Assuming that the best way to deal with N parents is to detach from them, limit your contact if not sever it completely, what do you say when they confront you with this behavior? Especially if there are grandkids in the mix.
Let me elaborate. N parents are NEVER going to understand your point of view. To them, they have done nothing wrong, are the source of no hurt and are innocent victims in the situation. So if I choose to withdraw and have little contact with them, how do I explain this behavior. I mean I can't just come right out and say. "Because you are NARCISSISTS!" That will fall on deaf ears. Keep in mind I would like to have some kind of relationship with at least one of my parents.
What do I say when they come knocking on the door wanting to have "a little talk" about all of the distance and changes?
I've thought all week about this and how I would respond ( did respond )
These thoughts spring to mind:
*limiting contact can lead people to step up their unhealthy behaviours as they feel slighted or rejected
*are you prepared to sever contact? It's not easily done. I didn't talk to my father for a couple of years at one point and even though I wasn't severing contact- I wrote to him every week and made it crystal clear that I was trying to build a new relationship with him but I was very unhappy with the old one- I still got long messages on my answer machine, he refused to correspond, and he dragged my siblings in to take sides! At one point my ex said 'you think about your dad more now than when you were tolerating his unpleasant weekly phone call!'
*if you are going to rework your relationships it'll take time and forever-reinforcement. Sometimes a very long time and you developing a broken-record approach and never wavering.
The first time I said to my ex 'I think you are abusive' he laughed in my face, told me 'a few home truths' about how crazy I am, in short was more abusive. That was nearly 20 years ago.
Now we have a vocabulary in our family- not just with ex, but the whole family. The denial about alcoholism ( which is so much part of ENglish working-class culture ) is still there, but we do all discuss it, and things aren't perfect about communication, just a bit better.
My father stopped expecting my support, and 'forgave' my insubordination and went off and found him a new life. We speak rarely but do correspond.
My ex and I are divorcing, but we have kept a family relationship to raise our son. It's not perfect but it's pretty healthy.
Ex is in ( and out ) of therapy. Son is extremely assertive and able to say when things don't 'feel right'.
This week he ( ex ) had a stressful time and fell right back into a pattern of berating me. I told him every day- you are being unpleasant and abusive. He didn't hear it until Thursday when I burst into tears and said 'I am so stressed' and told him to stop coming over. If I don't insist he will push and push and assume I'm fine. That is the hardest thing for me about him- I can never relax, never treat him like my other friends. The pattern comes back- though not nearly so bad as all those years ago when I first told him I wasn't happy and he was abusive and he was scornful.
I have done loads of therapy myself and read everything I can about models of communication and relationships.

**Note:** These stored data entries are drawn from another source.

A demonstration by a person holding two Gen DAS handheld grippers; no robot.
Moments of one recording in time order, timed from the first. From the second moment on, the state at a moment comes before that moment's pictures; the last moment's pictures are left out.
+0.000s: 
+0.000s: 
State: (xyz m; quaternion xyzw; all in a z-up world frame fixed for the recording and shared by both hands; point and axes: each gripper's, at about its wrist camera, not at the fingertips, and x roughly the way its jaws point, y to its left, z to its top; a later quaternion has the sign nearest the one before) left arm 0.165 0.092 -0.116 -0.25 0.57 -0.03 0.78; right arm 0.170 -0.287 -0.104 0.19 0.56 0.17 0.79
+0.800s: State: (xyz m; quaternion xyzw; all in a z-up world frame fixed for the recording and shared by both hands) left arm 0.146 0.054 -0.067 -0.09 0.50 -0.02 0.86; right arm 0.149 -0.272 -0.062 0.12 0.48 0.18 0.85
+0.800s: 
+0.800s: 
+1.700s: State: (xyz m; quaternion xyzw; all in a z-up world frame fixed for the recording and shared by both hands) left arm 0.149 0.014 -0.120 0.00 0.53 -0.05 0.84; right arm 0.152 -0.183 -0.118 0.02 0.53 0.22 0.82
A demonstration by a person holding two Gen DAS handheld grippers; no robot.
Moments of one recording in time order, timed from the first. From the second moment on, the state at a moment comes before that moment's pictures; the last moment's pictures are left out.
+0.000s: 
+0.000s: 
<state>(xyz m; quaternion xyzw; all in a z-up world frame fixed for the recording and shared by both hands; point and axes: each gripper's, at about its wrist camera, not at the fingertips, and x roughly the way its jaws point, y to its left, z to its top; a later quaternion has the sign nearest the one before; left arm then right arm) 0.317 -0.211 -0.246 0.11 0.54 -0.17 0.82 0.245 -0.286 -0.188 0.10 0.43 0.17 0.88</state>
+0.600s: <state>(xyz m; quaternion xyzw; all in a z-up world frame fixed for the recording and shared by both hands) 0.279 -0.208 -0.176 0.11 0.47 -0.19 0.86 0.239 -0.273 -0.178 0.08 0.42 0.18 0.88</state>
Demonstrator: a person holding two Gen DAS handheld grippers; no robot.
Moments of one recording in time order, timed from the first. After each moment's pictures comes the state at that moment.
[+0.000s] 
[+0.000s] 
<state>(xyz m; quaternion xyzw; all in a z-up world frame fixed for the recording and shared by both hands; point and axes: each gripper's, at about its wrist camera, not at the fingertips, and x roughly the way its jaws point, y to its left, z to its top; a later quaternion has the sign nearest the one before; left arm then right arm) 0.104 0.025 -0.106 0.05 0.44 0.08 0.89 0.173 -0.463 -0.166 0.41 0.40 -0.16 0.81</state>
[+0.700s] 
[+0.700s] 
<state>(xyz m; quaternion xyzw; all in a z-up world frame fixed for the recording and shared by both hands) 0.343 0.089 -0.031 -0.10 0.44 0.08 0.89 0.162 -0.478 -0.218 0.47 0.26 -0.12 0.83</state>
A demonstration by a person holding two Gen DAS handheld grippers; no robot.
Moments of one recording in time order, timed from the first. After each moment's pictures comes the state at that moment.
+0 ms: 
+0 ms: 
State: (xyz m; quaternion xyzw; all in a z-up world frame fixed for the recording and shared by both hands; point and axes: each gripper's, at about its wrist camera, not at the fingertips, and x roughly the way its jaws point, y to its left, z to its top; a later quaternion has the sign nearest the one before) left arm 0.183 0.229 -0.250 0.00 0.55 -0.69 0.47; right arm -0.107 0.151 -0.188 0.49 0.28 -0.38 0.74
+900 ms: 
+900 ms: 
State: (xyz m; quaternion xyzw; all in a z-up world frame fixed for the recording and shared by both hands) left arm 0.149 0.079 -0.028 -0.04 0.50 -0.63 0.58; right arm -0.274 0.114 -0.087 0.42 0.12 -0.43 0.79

And I have had to work on the reasons i was hooked into my family relationships and marriage, and meet those needs in other ways, and drop or change behaviours.
I guess what I am saying tony001 is you can change things for the better and each little positive step helps, but people ( including ourself ) are resistant to change.
If they are N change is actually emotionally deeply painful as it triggers their abandonment and sense of being deep-down unacceptable.
I am still not in the same reality space as my family members or my ex, but there's a big overlap now, in fact isn't that a model of intimacy: two figure 8 s overlapping, representing people being able to inhabit their reality and yours and it not detracting from either. Of course for two people to do that in balance they both have to be pretty healthy!
I can't put it any better than Ram Dass:
My suggestion is to take it slow and continue your studies and personal exploration. You may discover things start to shift almost on their own.
Psychologist Ram Dass said:
I help people as a way to work on myself, and I work on myself to help people!'
That's a pretty good way to live so long as we are committed to being really healthy ourselves.